EXERCISE PROMPT:
Repeat exactly the lines of the entries below from the one with "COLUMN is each" through the one with "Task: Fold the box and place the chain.", both ends included, and nothing else.

PROVIDED ENTRIES:
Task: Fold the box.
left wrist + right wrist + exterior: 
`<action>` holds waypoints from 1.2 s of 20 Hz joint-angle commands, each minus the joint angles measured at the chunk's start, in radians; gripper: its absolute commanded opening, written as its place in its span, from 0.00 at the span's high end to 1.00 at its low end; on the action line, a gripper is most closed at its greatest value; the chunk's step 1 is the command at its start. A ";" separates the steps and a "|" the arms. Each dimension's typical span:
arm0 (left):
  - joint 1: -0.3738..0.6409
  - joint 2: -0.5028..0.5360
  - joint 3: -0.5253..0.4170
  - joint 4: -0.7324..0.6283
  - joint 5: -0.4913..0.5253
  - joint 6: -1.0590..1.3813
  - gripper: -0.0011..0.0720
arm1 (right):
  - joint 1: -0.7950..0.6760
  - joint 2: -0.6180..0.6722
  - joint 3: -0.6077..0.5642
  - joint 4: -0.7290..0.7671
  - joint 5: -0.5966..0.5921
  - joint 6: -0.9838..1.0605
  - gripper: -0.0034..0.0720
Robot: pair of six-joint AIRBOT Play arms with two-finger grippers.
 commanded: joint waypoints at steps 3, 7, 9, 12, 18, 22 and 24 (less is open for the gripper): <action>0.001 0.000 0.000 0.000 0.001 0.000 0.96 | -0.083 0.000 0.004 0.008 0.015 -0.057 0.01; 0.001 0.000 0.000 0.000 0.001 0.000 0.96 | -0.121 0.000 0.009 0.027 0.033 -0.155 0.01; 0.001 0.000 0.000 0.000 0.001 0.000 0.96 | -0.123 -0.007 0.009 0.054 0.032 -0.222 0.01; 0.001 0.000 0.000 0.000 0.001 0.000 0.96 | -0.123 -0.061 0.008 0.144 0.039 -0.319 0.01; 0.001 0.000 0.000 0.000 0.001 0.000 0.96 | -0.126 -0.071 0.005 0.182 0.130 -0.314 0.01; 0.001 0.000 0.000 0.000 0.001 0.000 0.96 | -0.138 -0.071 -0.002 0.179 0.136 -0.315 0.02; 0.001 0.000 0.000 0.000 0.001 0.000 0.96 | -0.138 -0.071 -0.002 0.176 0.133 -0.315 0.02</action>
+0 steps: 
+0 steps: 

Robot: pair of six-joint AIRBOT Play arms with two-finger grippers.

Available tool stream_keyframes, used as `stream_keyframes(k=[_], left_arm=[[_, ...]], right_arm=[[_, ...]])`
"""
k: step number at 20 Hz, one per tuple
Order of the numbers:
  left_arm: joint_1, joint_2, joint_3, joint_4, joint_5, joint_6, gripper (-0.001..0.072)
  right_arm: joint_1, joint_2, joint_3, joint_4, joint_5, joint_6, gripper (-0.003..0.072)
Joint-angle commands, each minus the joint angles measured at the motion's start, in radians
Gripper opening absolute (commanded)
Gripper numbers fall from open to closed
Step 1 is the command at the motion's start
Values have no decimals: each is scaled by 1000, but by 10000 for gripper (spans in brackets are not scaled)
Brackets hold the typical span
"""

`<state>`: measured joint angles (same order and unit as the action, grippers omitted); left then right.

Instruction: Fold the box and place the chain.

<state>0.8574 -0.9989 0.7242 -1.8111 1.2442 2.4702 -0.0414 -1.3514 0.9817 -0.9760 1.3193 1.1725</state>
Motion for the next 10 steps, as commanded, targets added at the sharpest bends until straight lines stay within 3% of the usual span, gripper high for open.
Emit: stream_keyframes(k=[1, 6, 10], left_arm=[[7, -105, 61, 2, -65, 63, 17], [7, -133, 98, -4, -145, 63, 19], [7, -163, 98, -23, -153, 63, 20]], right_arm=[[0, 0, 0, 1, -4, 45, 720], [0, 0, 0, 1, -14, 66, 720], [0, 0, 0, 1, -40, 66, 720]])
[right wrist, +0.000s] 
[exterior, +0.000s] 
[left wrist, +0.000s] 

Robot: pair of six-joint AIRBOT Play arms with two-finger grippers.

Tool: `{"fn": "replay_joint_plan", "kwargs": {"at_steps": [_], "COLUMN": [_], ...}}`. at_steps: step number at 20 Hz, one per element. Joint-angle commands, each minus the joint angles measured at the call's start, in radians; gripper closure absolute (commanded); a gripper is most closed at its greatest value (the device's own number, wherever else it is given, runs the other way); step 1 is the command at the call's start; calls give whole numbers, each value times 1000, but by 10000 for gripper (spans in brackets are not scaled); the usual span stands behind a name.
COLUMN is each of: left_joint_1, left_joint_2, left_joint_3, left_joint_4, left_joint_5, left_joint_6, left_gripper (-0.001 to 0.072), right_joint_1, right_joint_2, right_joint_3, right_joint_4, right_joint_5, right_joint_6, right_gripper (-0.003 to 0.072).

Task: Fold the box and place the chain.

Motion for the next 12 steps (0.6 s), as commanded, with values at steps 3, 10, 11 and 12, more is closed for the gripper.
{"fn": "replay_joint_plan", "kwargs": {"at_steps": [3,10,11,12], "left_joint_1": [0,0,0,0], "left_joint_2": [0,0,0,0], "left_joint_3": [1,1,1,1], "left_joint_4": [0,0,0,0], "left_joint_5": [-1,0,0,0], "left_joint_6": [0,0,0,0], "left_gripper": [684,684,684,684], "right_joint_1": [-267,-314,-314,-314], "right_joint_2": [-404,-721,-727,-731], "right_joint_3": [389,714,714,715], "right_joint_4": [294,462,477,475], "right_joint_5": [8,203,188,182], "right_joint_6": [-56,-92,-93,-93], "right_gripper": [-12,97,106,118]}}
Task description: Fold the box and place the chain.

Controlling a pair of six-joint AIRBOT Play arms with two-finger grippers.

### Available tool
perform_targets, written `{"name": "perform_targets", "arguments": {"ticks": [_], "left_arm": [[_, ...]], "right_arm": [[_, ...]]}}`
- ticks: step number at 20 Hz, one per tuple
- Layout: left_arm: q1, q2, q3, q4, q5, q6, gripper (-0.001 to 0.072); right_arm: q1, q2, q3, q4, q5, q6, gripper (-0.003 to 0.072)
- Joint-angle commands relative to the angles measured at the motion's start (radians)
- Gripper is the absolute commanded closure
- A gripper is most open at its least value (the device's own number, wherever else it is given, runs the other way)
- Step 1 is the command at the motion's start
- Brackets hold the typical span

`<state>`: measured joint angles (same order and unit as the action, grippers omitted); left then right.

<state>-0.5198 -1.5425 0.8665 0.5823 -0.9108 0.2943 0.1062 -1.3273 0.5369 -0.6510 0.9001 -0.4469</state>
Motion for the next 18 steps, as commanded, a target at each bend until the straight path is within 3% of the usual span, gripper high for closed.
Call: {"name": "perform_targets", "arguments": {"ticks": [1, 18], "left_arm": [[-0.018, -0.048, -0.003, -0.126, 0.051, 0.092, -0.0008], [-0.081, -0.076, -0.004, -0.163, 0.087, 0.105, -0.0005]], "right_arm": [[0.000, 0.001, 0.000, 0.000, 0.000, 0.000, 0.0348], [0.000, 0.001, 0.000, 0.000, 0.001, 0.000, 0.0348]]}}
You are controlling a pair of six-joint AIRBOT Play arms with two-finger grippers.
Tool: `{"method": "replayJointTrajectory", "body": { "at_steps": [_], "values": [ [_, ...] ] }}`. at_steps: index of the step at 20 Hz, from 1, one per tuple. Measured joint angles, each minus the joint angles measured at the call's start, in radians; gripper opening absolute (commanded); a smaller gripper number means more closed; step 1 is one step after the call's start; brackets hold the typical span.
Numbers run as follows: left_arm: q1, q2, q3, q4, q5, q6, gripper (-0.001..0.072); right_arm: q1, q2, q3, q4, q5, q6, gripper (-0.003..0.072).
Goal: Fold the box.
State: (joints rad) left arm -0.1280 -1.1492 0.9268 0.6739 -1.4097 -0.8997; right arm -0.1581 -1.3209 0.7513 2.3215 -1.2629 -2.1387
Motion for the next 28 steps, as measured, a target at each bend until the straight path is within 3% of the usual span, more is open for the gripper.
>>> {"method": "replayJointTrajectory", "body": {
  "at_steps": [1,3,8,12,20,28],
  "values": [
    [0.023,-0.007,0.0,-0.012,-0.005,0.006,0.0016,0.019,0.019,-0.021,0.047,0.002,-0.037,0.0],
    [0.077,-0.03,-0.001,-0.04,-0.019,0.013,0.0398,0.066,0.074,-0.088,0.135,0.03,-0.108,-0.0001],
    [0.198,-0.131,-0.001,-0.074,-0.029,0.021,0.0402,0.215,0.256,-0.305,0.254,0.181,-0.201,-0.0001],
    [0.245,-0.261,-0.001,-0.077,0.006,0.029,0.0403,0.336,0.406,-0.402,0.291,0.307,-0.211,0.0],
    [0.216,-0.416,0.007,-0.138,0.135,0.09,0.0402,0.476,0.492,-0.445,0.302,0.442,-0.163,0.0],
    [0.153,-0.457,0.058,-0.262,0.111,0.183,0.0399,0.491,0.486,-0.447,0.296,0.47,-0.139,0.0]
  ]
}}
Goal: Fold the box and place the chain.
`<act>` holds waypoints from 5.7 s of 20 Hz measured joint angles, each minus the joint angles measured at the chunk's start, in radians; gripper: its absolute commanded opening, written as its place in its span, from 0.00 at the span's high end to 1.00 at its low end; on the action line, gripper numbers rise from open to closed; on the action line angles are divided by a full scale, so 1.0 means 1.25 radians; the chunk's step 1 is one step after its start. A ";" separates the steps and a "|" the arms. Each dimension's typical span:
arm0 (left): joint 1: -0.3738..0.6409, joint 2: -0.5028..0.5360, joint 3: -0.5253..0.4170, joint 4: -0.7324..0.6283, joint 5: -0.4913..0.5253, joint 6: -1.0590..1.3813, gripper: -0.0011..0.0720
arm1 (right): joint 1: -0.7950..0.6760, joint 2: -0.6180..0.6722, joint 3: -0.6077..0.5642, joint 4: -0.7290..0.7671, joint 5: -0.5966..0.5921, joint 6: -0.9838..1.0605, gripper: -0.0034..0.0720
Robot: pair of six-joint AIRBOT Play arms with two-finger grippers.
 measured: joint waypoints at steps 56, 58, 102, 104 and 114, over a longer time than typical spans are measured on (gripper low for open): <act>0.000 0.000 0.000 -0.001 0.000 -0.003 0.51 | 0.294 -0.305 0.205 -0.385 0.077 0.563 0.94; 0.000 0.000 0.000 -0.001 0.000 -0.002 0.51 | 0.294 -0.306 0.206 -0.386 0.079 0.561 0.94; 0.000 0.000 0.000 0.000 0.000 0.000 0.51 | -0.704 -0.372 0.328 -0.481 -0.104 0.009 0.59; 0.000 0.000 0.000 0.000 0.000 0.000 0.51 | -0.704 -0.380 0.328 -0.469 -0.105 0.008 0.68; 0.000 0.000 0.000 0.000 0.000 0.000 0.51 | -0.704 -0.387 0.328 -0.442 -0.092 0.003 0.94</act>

RESPONSE TO THE EXERCISE:
COLUMN is each of: left_joint_1, left_joint_2, left_joint_3, left_joint_4, left_joint_5, left_joint_6, left_gripper (-0.001 to 0.072), right_joint_1, right_joint_2, right_joint_3, right_joint_4, right_joint_5, right_joint_6, right_gripper (-0.003 to 0.072).

Task: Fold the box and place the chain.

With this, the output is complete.